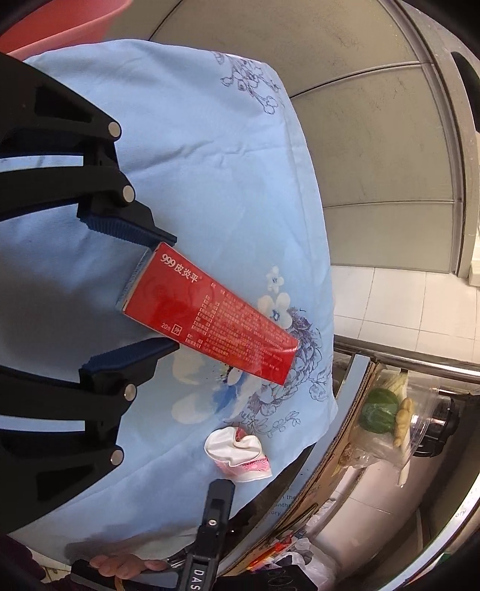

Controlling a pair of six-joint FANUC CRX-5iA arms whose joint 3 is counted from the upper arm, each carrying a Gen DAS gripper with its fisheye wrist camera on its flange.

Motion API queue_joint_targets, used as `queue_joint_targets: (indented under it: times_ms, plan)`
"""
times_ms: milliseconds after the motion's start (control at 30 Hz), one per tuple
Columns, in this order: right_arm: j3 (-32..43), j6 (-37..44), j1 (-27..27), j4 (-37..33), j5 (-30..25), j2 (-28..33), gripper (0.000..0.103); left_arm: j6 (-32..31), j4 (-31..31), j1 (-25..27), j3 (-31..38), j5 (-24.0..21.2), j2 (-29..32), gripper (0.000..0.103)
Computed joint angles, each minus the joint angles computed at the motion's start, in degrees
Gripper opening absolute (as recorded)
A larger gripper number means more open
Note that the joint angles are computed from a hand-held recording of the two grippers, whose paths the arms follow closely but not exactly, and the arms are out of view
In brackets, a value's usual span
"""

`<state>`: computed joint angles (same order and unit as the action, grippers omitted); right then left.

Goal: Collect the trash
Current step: 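Grasp red toothpaste box with left tool while right tool grasps pink paper cup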

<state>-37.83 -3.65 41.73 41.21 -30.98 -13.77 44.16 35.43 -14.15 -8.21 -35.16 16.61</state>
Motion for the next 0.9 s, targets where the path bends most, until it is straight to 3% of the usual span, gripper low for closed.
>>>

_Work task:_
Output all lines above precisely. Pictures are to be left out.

_Exercise result:_
Controlling a pair of six-joint FANUC CRX-5iA arms whose joint 3 is counted from the upper arm, each carrying a Gen DAS gripper with its fisheye wrist camera on its flange.

Motion API queue_joint_targets, used as `queue_joint_targets: (indented under it: times_ms, plan)`
"""
times_ms: milliseconds after the motion's start (control at 30 Hz), one per tuple
Columns, in this order: right_arm: j3 (-32..43), j6 (-37..44), j1 (-27..27), j4 (-37..33), j5 (-30..25), j2 (-28..33), gripper (0.000..0.103); left_arm: j6 (-32..31), j4 (-31..31), j1 (-25..27), j3 (-31..38), j5 (-24.0..21.2), j2 (-29..32), gripper (0.000..0.103)
Computed joint angles, each minus the joint angles computed at the motion's start, in degrees
Gripper opening absolute (as recorded)
A larger gripper number means more open
Note that the joint angles are computed from a hand-held recording of the two grippers, whose paths the arms follow closely but not exactly, and the arms are out of view
In brackets, a value's usual span
"""

`<state>`: computed joint angles (same order and unit as the action, grippers omitted); right then left.

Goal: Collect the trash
Current step: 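Grasp red toothpaste box with left tool while right tool grasps pink paper cup
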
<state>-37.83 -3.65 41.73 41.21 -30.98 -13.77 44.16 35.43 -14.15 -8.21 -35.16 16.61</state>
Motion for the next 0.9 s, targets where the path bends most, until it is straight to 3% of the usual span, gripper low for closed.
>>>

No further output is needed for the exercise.